SOURCE MATERIAL
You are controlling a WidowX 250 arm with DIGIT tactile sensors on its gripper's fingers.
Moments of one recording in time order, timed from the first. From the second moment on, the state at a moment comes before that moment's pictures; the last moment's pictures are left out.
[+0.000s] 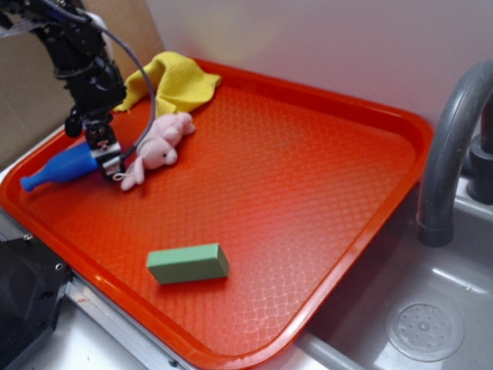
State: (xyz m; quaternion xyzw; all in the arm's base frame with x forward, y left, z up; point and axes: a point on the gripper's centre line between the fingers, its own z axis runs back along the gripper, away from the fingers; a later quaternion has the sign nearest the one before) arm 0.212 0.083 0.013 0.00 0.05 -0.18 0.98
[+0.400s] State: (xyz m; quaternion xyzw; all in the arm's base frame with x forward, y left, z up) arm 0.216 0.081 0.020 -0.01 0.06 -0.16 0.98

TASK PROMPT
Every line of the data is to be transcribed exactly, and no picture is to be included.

THE ANSWER
You are controlling a WidowX 250 arm with DIGIT tactile sensors on its gripper's fingers.
Moments of one recording in time order, timed from the first. From the second moment on, the state at a moment comes before that moment's pictures; the last moment's pictures are left out.
[+0.000s] 
State: (xyz m; quaternion xyzw; all in the arm's base frame with x forward, y left, z up; point and axes: a point on the gripper's centre line between the fingers, its own z axis runs back along the gripper, away from the fingers; a later quaternion has the sign nearest the one before) arm 0.212 0.083 0.013 0.00 0.05 -0.18 0.98
[+0.400s] State: (xyz m; quaternion xyzw; all in the arm's base frame with x forward, y left, z up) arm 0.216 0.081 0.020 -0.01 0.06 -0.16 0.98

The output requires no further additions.